- _EXERCISE GOAL_
In full and exactly, reproduce the entries below, but omit the pictures.

>>>>

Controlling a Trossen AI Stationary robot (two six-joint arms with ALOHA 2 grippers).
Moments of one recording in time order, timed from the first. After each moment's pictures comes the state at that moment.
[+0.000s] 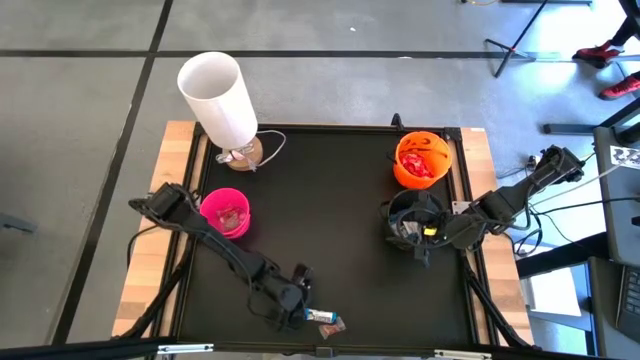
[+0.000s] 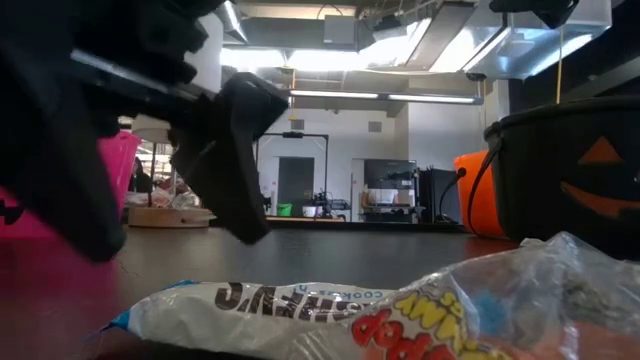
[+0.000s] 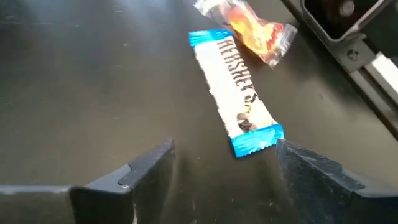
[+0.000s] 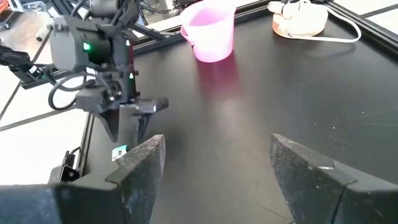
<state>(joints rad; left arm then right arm) -0.56 1.94 1.10 -0.03 -0.09 -0.08 0.58 0.97 0.90 -0.52 0.55 0.60</state>
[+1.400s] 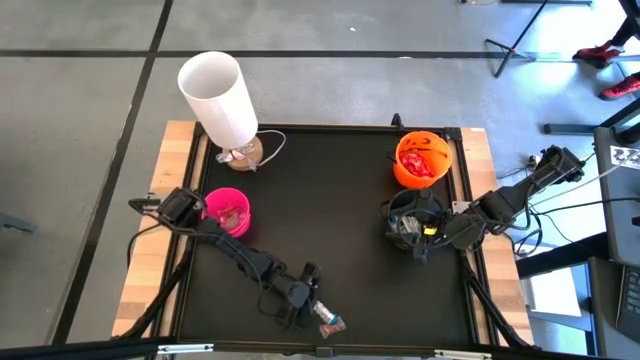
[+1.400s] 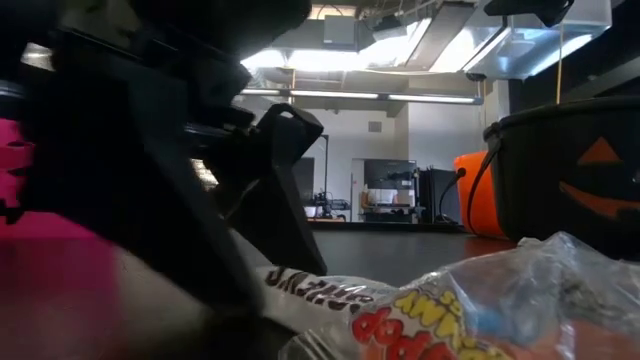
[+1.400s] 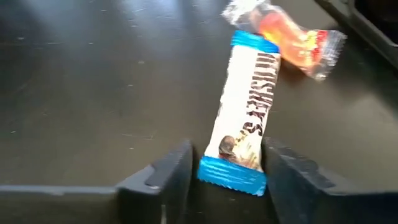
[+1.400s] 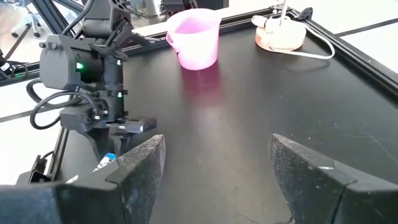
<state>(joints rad) -0.50 2.05 1.11 0.09 -0.12 0.01 0.58 0.97 0.90 -0.53 0.62 0.54</state>
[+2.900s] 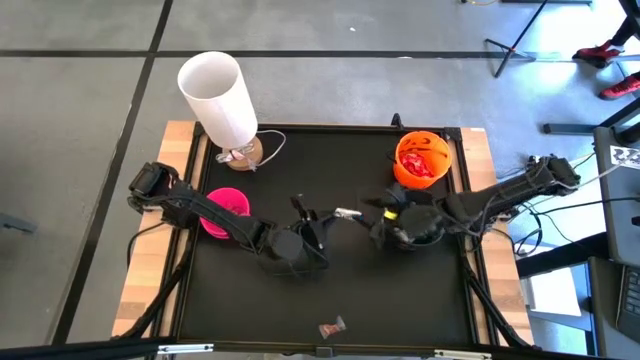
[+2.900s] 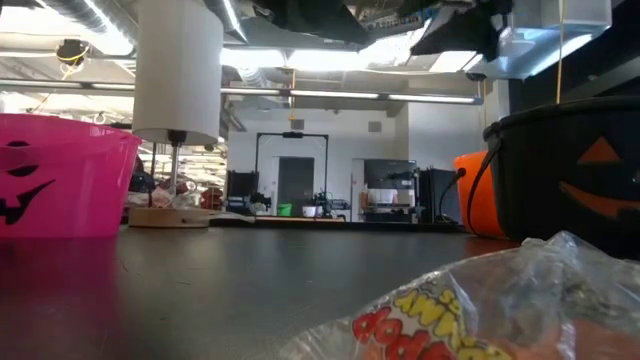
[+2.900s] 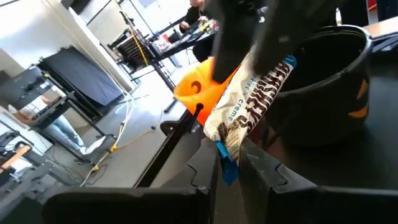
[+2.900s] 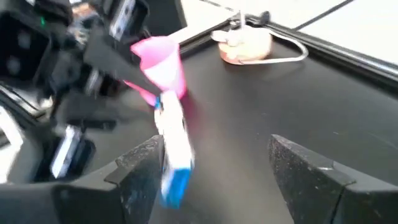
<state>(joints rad) -0.35 1.73 1.10 0.32 -0.98 0.24 0.36 1.21 0.90 -0.20 0.61 0.62</state>
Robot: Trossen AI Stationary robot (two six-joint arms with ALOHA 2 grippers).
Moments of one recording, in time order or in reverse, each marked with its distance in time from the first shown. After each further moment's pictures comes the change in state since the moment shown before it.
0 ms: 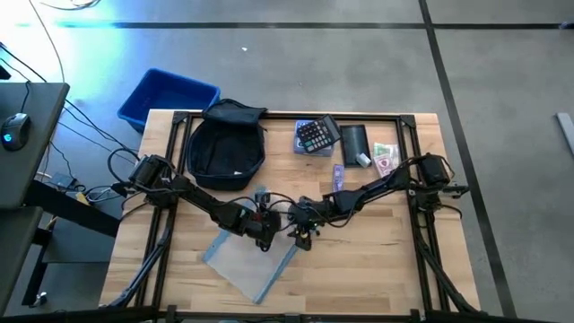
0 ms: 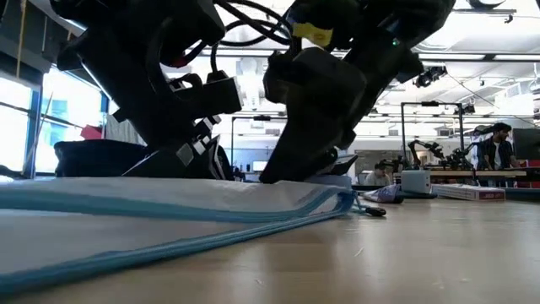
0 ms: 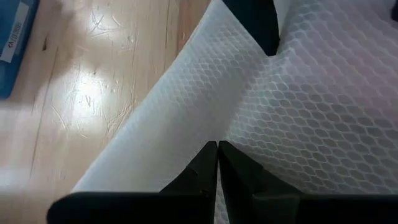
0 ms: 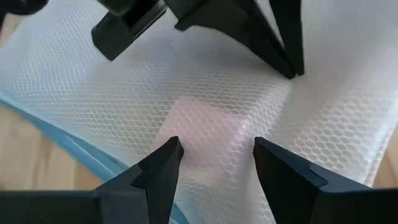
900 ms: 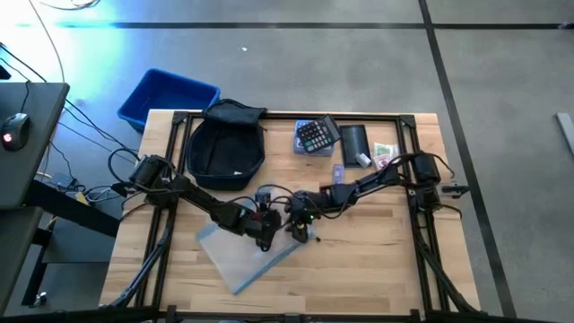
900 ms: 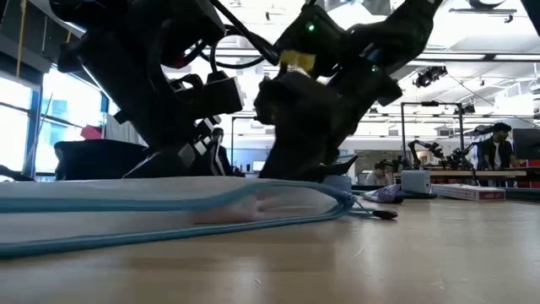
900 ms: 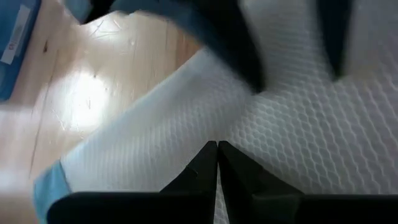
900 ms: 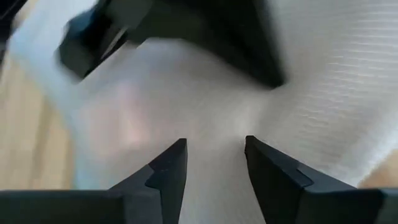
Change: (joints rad) left arm -0.002 0.002 0.000 0.023 0.006 0.002; right arm -0.078 0.050 -0.001 0.046 -0.189 -0.005
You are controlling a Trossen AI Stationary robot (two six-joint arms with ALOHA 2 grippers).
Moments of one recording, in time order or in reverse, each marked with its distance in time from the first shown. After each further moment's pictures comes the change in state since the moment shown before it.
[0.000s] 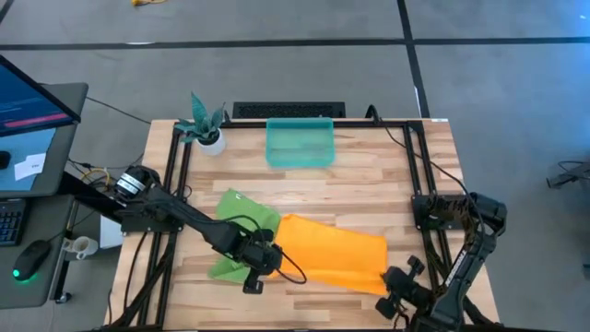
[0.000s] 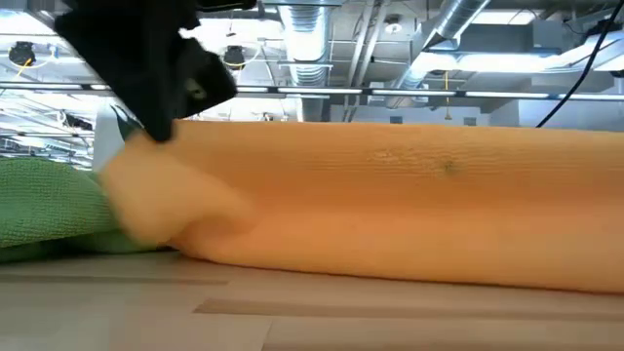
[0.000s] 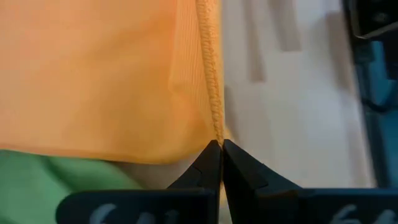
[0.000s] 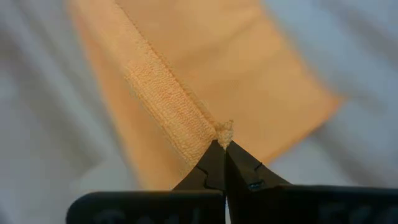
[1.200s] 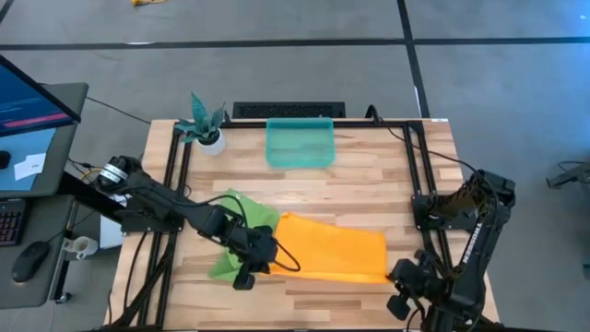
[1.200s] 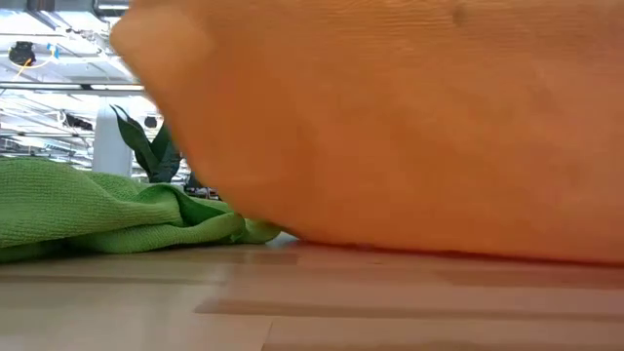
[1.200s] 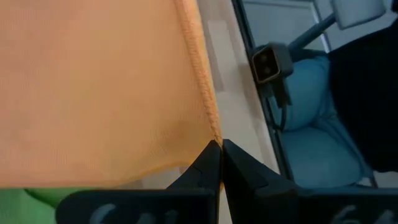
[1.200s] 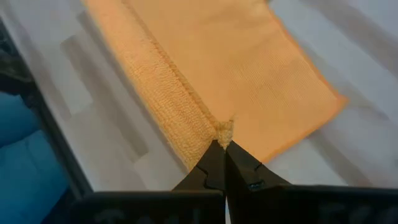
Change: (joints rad) left arm 0.029 -0.178 -0.010 0.036 0.184 0.001; right arm 0.031 -0.212 0.000 0.025 0.000 -0.065
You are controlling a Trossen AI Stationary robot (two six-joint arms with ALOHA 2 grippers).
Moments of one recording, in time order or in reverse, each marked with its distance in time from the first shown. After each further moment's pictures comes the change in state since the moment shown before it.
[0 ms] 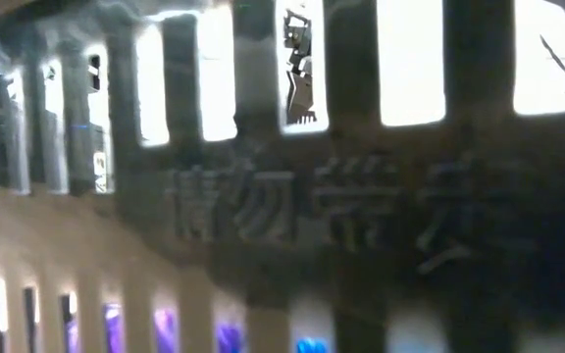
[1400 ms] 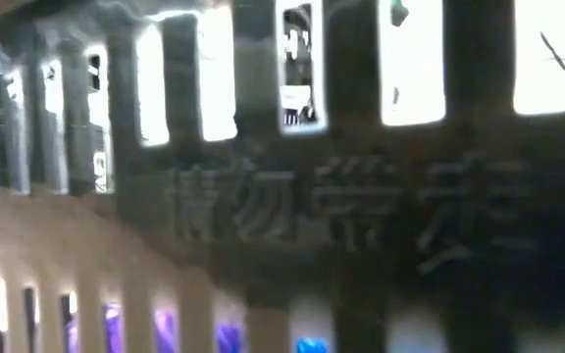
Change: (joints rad) left arm 0.000 0.000 0.000 0.000 0.000 0.000; right arm 0.149 0.000 -0.321 0.136 -0.313 0.269
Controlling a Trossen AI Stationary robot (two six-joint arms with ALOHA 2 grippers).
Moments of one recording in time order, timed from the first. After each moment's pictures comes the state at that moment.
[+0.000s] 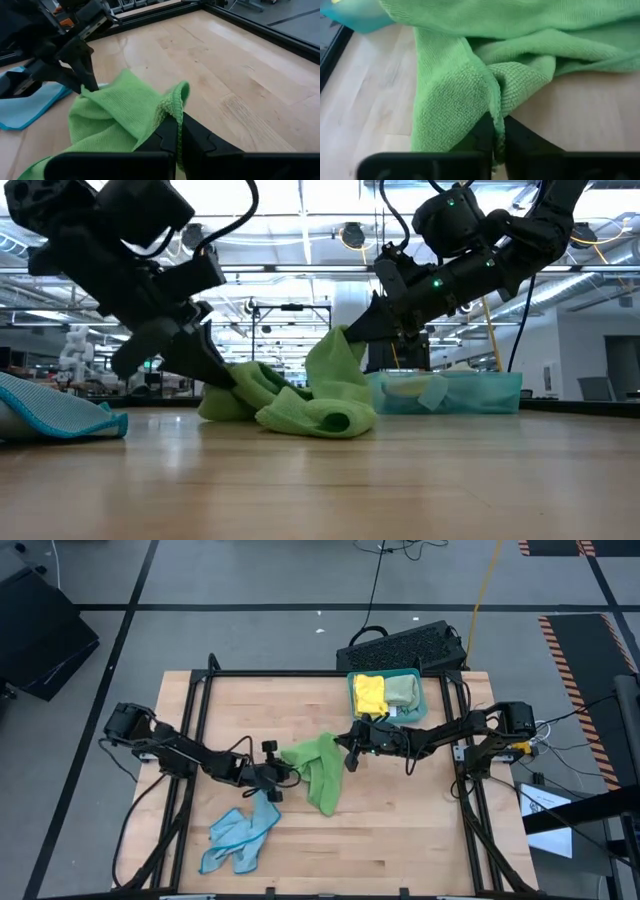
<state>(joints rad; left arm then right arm) -0.24 1.53 0.55 0.18 -0.49 0.00 -0.09 1.62 0.59 0.65 0.18 0.25</state>
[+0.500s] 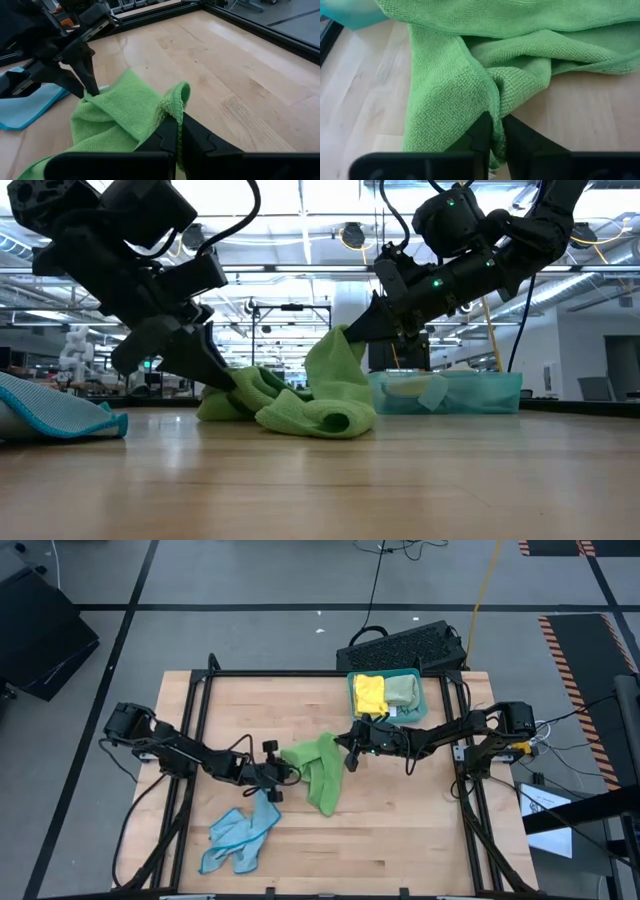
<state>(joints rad) -0.23 1.53 0.55 0.18 -0.44 -0.01 -0.09 1.62 0.59 0.65 0.18 0.25</state>
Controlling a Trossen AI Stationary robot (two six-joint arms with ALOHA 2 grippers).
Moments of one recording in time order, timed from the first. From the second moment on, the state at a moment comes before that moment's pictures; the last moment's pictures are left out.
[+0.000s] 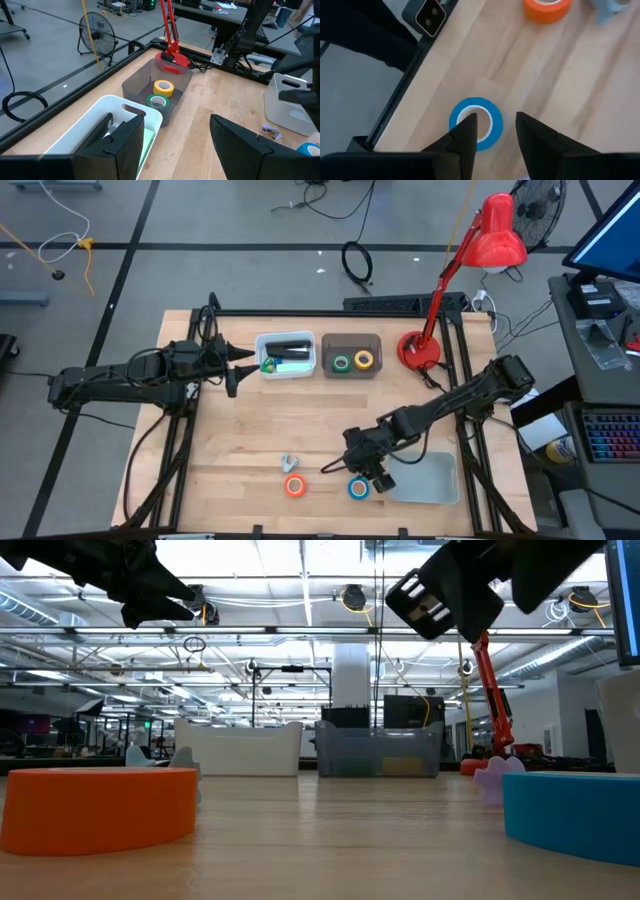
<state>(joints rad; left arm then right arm) 0.16 0.56 0.53 -0.23 -0.16 -0.21 0.38 1.70 1.19 -0.46 -0.27 0.04</state>
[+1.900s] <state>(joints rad) 0.16 0.56 0.53 -0.23 -0.16 -0.21 0.40 1.93 1.30 -0.55 -0.37 -0.14</state>
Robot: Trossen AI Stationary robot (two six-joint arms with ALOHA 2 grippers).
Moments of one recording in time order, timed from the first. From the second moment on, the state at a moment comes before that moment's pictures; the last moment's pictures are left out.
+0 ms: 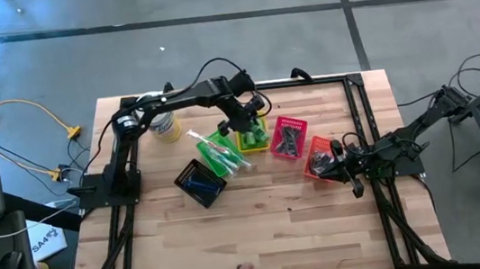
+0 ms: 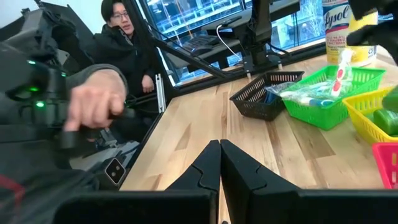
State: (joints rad) left arm 0.44 2.05 1.73 -0.70 0.39 1.59; right arm 0.50 0.37 0.10 0.19 0.32 0.40
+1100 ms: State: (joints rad) left arm 0.48 2.01 1.73 -0.75 0.31 1.39; right arm 0.50 0.37 0.10 0.20 0.34 0.39
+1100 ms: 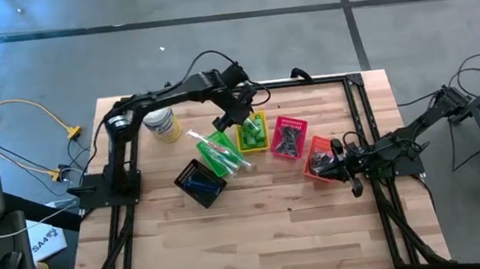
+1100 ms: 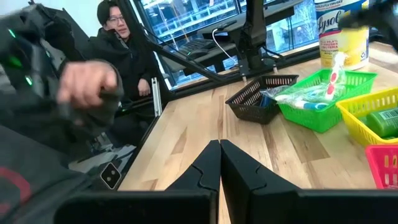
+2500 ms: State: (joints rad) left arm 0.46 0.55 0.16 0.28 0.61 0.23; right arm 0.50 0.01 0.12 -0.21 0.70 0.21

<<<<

- _WRITTEN RESPONSE_
Controlling a Trossen AI Stationary robot (two six-joint arms with ALOHA 2 grippers).
Moments of one recording in time order, timed from the first. After each moment's pictures comes the state at that moment.
[+0.000s] 
[+0.000s] 
[+0.000s] 
[+0.000s] 
<state>(joints rad; left arm then right arm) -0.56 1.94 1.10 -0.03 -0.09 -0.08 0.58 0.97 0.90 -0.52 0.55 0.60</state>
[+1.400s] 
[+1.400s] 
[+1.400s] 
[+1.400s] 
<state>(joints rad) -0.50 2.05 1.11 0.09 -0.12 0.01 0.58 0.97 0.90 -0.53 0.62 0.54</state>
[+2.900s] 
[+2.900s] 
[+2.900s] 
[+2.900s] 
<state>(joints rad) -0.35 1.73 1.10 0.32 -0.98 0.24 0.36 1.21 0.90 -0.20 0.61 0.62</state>
Robot: Trossen AI Stationary robot (two six-joint arms with ALOHA 2 grippers).
Moments of one recording, in time order or in reverse, each marked with its distance in time from the first shown. After each further moment's pictures comes the change in state since the moment shown before it.
0 ms: 
0 ms: 
0 ms: 
0 ms: 
900 ms: 
900 ms: 
900 ms: 
900 ms: 
Change: (joints rad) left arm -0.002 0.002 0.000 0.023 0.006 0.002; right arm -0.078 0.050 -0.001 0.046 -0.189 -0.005
You are controlling a Trossen AI Stationary robot (two six-joint arms with ALOHA 2 grippers).
Moments of one recording, in time order or in reverse, each marked with its distance in time from the first shown. After each further moment's pictures comes the change in state since the moment shown before it.
[0.000s] 
[0.000s] 
[0.000s] 
[0.000s] 
[1.200s] 
[1.200s] 
[1.200s] 
[1.200s] 
Change: (joints rad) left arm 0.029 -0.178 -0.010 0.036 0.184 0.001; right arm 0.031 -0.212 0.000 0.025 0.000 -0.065
You are controlling a Trossen AI Stationary robot (two six-joint arms with ALOHA 2 grippers).
Moments of one recording, in time order or in reverse, each marked with its distance in time from the first shown. After each further moment's pictures comes the change in state since the moment shown before it.
[0 ms] 
[1400 ms] 
Change: (joints rad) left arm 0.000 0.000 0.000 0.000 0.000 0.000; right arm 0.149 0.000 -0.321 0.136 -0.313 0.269
Controlling a Trossen AI Stationary robot (two six-joint arms with ALOHA 2 grippers).
Moments of one recording in time order, timed from the first. After each moment's pictures comes the state at that moment.
[+0.000s] 
<state>(joints rad; left arm then right arm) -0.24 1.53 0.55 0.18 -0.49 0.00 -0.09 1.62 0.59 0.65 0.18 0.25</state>
[+0.500s] 
<state>(joints rad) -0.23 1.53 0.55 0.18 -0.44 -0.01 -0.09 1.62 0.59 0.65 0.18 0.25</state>
Controlling a Trossen AI Stationary robot (two six-joint arms with ALOHA 2 grippers).
Moments of one recording in time order, timed from the first. From the second moment on, the state at a moment comes before that moment's pictures; the last moment's pictures are left out.
[+0.000s] 
<state>(joints rad; left arm then right arm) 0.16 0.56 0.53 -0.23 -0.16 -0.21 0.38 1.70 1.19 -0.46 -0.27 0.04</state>
[+1.900s] <state>(joints rad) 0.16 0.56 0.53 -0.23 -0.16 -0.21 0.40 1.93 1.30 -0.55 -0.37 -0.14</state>
Robot: Trossen AI Stationary robot (two six-joint arms with ALOHA 2 grippers).
Moments of one recording in time order, timed from the first. From the second moment on, the state at a moment comes before that moment's pictures; the last moment's pictures are left out.
+0 ms: 
+0 ms: 
State: (joints rad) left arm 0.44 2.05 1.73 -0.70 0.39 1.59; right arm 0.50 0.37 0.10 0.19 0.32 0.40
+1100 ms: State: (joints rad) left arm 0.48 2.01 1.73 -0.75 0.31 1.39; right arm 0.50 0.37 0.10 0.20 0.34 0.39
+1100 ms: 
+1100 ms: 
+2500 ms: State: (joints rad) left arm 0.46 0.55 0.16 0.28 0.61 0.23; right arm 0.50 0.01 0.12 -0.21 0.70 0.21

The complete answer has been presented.